Menurutnya bank digital meliputi bank yang memiliki cangkang bank konvensional, melakukan layanan ke ranah digital. Namun ada juga bank dengan bentuk baru yang sepenuhnya digital atau tidak memiliki kantor fisik.
“Pada hakikatnya OJK sampai saat ini belum menerima permohonan dari pelaku usaha yang ingin mendirikan bank digital tanpa kantor fisik,” ucapnya.
Menurut Anung kedua peraturan itu belum memuat secara rinci tentang keamanan sebuah layanan bank digital. Namun, kata dia, OJK sedang menyiapkan peraturan baru yang lebih ketat memuat pengawasan, sehingga diharapkan dapat mempersempit ruang gerak pelaku kejahatan siber.
“Kami memang belum punya basis hukum terkait perlindungan data nasabah. Tapi kami sudah menaruh pilar-pilar itu, karena perlindungan konsumen jadi perhatian OJK,” ucapnya.
Anung meminta masyarakat pengguna jasa layanan bank lebih cermat menilai setiap hal di dunia maya. Tak mudah tergiur ketika seseorang mengarahkan untuk menuju link tertentu tanpa mengecek lebih dahulu kesahihannya.
“Selain itu, nasabah tidak sembarangan memberikan akses rahasia berupa pin, kata sandi dan lainnya. Bank patut lebih aktif mengedukasi nasabahnya terkait literasi digital,” ucapnya.
Sementara itu, Kepala Subdirektorat 3 Direktorat Tindak Pidana Siber Bareskrim Polri Komisaris Besar Polisi Dani Kustoni menambahkan nasabah bukan satu-satunya tujuan edukasi digital. Adapun sspek rentan lainnya mengenai perangkat keras yang digunakan layanan digital tersebut, serta aplikasi untuk menjalankan layanan keuangan.
“Harapan kami, pertama, terkait perangkat harus di-update.

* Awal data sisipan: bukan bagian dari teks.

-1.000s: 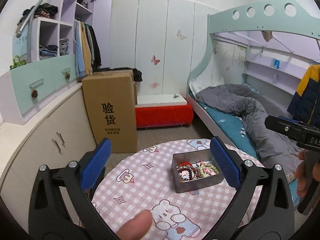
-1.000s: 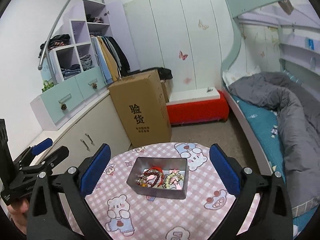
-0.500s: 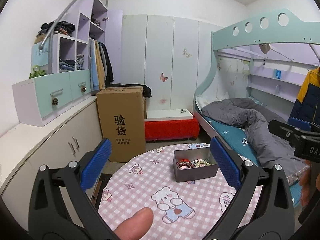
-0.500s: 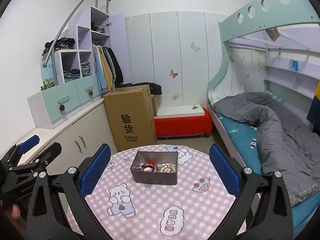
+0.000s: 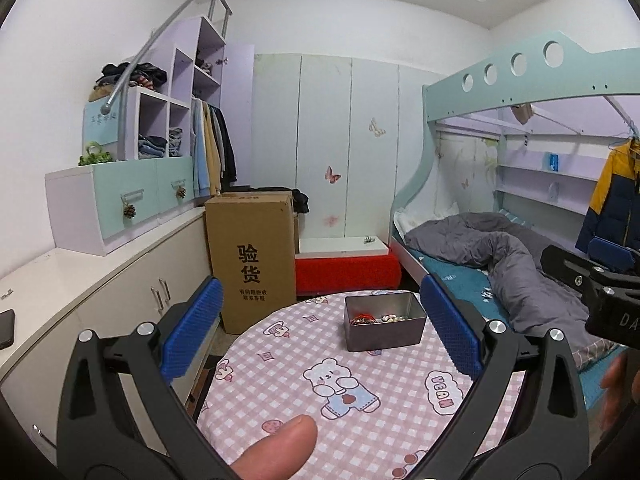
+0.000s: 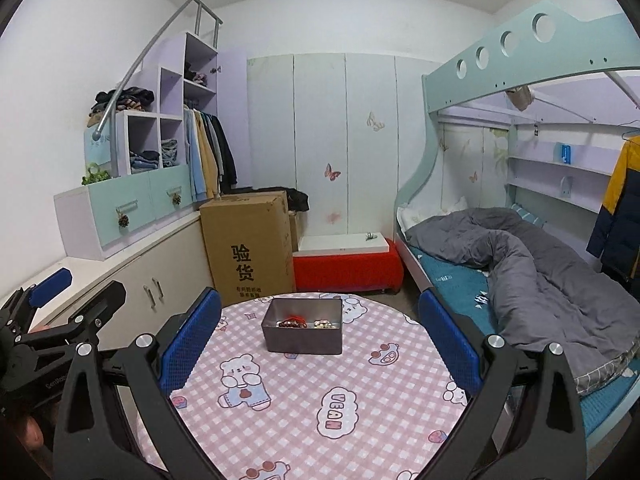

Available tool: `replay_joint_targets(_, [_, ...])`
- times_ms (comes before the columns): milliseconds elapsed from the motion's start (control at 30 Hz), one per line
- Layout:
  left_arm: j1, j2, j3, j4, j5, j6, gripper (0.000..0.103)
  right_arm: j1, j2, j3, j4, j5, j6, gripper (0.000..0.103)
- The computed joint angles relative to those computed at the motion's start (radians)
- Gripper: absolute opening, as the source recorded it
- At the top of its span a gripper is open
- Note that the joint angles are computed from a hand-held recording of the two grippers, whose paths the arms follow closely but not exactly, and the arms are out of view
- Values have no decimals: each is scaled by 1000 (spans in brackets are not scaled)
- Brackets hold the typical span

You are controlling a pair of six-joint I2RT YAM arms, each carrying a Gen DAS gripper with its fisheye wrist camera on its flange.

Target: Organize jewelry

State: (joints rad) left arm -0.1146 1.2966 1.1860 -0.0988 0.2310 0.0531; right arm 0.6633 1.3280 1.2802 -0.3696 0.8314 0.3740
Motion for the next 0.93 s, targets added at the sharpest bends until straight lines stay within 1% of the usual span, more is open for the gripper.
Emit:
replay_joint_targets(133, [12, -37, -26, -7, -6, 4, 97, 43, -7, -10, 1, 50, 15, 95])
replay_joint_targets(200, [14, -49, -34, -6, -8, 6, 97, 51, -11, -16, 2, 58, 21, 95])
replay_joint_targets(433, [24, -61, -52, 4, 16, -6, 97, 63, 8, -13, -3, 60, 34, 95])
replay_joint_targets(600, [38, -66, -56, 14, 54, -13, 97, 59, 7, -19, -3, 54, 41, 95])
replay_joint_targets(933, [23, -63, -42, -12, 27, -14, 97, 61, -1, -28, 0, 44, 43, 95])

Dua, aplikasi harus di-upgrade keamanannya secara berkala, dan rajin melakukan tes, kemudian IT support untuk sertifikasi keamanan digital informasi,” ucapnya.
Selain mitigasi terhadap keamanan data dalam layanan perbankan, pakar hukum pidana Asep Iwan Irawan, mengingatkan agar tidak melupakan sisi penegakan hukum. “Selama ini pengawasan lemah, penegakan hukumnya juga lemah,” ungkapnya.

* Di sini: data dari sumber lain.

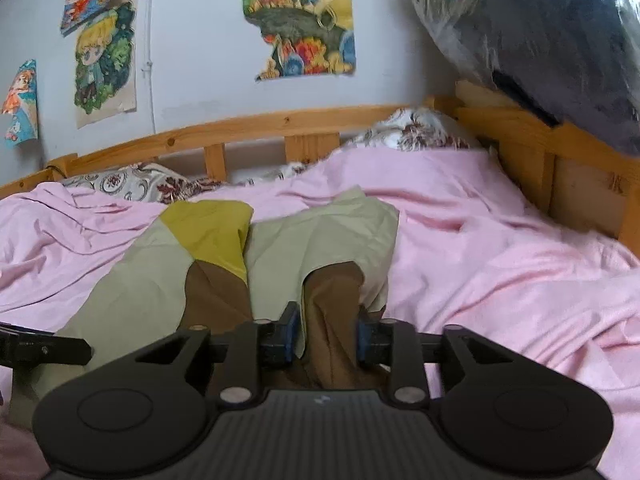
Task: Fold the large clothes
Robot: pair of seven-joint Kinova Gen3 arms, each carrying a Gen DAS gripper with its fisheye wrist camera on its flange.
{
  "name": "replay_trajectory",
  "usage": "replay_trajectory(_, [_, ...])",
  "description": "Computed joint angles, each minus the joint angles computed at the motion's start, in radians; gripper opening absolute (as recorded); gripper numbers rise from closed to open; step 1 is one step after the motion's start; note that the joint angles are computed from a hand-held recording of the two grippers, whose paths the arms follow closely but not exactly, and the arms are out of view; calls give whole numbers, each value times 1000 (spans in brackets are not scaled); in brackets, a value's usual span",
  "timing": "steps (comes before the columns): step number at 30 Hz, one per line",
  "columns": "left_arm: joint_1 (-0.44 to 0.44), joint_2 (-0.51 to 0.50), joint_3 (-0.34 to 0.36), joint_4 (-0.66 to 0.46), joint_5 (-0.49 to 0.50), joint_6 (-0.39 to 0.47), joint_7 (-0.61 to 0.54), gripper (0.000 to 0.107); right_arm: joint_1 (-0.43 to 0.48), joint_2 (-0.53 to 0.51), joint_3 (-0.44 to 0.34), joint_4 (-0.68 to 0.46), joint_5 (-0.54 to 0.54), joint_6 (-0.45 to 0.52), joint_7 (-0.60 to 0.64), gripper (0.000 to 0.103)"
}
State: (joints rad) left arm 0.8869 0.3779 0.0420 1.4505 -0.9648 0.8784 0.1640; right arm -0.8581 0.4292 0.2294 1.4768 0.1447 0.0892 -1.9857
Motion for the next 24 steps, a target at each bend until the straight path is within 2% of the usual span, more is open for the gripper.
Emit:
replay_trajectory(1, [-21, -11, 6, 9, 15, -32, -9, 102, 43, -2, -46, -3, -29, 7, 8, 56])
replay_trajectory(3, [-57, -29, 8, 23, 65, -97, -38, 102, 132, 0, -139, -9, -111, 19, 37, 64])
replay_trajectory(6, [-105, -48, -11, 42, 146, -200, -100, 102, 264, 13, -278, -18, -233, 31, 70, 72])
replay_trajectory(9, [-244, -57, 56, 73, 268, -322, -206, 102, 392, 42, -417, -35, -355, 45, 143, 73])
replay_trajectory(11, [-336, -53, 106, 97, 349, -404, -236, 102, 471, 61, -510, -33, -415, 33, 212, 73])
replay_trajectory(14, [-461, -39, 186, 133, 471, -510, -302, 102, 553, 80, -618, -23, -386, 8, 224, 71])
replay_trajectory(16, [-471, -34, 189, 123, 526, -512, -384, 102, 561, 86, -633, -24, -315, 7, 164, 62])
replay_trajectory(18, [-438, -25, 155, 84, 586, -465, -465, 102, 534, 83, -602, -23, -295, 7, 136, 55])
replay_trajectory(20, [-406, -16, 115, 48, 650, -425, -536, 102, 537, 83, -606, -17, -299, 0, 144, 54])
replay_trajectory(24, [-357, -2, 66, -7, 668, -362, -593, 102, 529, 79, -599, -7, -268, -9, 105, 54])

Menurut Asep keamanan data digital juga harus menjadi tanggung jawab institusi keuangan penyedia layanan.
“Masyarakat menaruh kepercayaan kepada layanan bank karena telah diatur dalam undang-undang. Jika tanggung jawab itu tidak dapat dijaga, lama kelamaan kepercayaan masyarakat bisa luntur,” ucapnya.

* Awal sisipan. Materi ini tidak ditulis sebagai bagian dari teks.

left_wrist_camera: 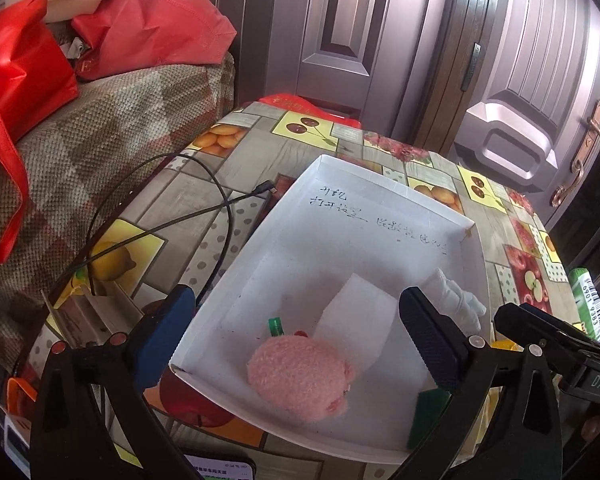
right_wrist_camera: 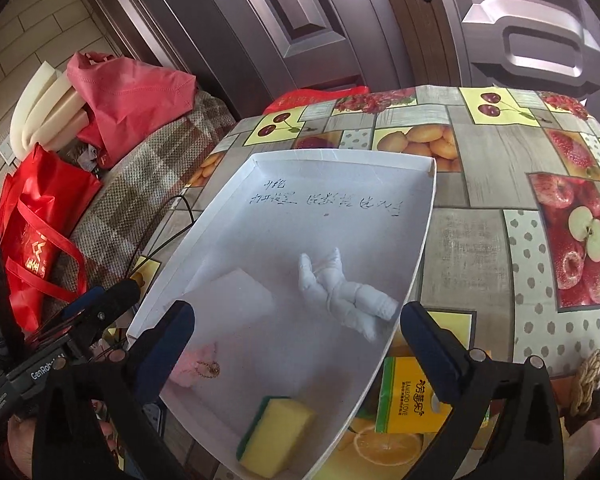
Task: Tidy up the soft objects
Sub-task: 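Open the left tool over the tray while the right tool releases the sock there, then grasp the cow-print cloth with the left tool while the right tool grasps the red apple plush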
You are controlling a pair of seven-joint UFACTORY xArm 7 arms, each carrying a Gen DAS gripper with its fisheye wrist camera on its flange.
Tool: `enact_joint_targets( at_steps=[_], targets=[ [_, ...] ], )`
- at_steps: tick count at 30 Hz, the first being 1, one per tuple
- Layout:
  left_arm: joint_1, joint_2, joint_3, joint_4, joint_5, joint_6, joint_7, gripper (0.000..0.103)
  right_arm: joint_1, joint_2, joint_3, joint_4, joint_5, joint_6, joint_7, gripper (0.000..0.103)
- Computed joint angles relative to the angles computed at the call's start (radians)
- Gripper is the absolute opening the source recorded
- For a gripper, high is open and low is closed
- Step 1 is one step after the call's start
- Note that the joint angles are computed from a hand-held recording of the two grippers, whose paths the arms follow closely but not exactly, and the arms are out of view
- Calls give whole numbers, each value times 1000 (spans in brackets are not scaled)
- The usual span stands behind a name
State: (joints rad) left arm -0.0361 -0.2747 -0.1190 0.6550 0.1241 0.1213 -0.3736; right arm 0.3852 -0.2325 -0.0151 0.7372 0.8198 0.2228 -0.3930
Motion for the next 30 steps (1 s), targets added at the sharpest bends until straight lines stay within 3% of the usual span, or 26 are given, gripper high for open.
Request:
enact_joint_targets(
  at_steps=[9, 15, 20, 25, 30],
  targets=[
    [-36, -90, 5, -40, -35, -1, 11, 103, 35, -147, -11, -90, -94, -79, 73, 103],
    [-111, -184, 41, -80, -87, -33, 72, 103, 0, -349, -7, -200, -209, -163, 150, 103],
    [-291, -233, 130, -105, -175, -29, 193, 103, -124, -537, 4, -302, -309, -158, 198, 103],
    [-561, -274, 248, -151, -287, 27, 410, 103, -322, -733, 19, -429, -431, 45, 278, 103],
    [-791, -260, 301, -191, -419, 143, 600, 103, -537, -914, 19, -580, -568, 254, 381, 103]
  ],
)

Direktur Eksekutif Hukum Lembaga Penjaminan Simpanan (LPS) Ary Zulfikar meminta masyarakat tidak khawatir untuk menyimpan uang pada bank. LPS dipastikan menjamin keamanan uang nasabah selama datanya tercatat dengan benar.
“Tugas LPS yakni memberi info bahwa dana nasabah aman. Maka, nasabah harus memahami agar jangan mengumbar data rahasia, pin dan password. Nasabah wajib memantau rekeningnya, sehingga bisa tahu pergerakan uang dan menaruh curiga kalau melihat transaksi mencurigakan,” kata Ary.